What ? You mean non-citizens breaking the law actually lied about it? Horrors!

As for actually proving identity when voting, half of the states require that:

Already, 25 states, including Missouri, require some form of identification at the polls. Seven of those states require or can request photo ID. More states may soon decide to require photo ID now that the Supreme Court has upheld the practice. Democrats have already criticized these requirements as implicitly intended to keep lower-income voters from the polls, and are likely to fight even more fiercely now that the requirements are expanding to include immigration status.

As I reported in a VDARE.COM article several years ago, here in Mexico they have a free government-issued voter ID card. When the voter shows up at the polls, his ID card photo is checked against that of a book that contains the photo of every voter in the precinct.

Meanwhile, back in Missouri:

The Missouri secretary of state, Robin Carnahan, a Democrat who opposes the measure, estimated that it could disenfranchise up to 240,000 registered voters who would be unable to prove their citizenship.

Well, if they really are citizens, there ought to be a way to prove it.

And here’s somebody who doesn’t think it’s a hardship:

Thor Hearne, a lawyer from Missouri who has been a strong advocate for voter ID laws, cited a California congressional race in 1996 in which a Republican, Bob Dornan, was narrowly defeated. Mr. Dornan contested the results, claiming that illegal immigrants had voted.

After a 14-month investigation by state, county and federal officials, a panel concluded that up to 624 noncitizens may have registered to vote. The report came to no firm determination of whether any of those people had actually voted.

Mr. Hearne said the requirement would not pose a significant hardship on voters.
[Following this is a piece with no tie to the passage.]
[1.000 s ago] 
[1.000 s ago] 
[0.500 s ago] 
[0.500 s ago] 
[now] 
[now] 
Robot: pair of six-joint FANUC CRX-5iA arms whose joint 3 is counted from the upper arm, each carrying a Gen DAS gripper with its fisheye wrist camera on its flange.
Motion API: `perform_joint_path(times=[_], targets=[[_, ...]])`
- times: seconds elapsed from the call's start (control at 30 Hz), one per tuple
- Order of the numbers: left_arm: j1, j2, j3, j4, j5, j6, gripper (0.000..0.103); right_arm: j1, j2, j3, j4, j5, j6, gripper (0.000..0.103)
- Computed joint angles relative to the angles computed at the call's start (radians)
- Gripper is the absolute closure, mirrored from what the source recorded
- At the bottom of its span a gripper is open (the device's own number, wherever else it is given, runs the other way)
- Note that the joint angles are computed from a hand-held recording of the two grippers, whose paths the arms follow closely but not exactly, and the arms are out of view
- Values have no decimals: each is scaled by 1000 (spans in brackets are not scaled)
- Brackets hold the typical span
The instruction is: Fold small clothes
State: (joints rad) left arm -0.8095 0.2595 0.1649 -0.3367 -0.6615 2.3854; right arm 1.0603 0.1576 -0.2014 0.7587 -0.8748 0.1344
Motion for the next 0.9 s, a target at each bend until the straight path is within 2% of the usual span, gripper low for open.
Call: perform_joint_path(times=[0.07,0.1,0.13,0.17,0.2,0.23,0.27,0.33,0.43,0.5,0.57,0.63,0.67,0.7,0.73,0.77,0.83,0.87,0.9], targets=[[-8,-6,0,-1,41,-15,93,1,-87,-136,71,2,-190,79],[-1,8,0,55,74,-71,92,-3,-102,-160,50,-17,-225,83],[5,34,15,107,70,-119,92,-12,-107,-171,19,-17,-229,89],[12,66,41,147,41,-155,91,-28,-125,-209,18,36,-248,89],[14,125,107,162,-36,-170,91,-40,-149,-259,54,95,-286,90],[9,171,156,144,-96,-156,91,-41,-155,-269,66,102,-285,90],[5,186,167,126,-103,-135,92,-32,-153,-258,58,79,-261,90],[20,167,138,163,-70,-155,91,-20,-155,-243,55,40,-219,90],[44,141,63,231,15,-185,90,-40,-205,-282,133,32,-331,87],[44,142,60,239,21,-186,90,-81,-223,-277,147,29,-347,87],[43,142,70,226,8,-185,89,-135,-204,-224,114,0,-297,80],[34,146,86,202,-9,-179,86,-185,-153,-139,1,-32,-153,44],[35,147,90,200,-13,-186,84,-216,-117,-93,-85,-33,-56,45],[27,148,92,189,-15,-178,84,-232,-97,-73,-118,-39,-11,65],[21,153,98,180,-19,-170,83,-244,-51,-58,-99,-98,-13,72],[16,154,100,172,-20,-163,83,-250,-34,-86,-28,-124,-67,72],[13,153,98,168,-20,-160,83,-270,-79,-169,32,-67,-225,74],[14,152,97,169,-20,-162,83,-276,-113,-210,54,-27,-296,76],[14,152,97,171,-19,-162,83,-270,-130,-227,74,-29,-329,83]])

“There were a lot of the same alarmist charges regarding Indiana voter ID law and how it would disenfranchise so many people,” Mr. Hearne said, “and those allegations were not accepted by the Supreme Court.”

And I like this part:

(Hearne) added that if states actively provided a free form of identification proving citizenship, the number of people who would be disenfranchised would be very low.

Right on! And, that’s exactly what they do in Mexico ! Why can’t they do it in the United States?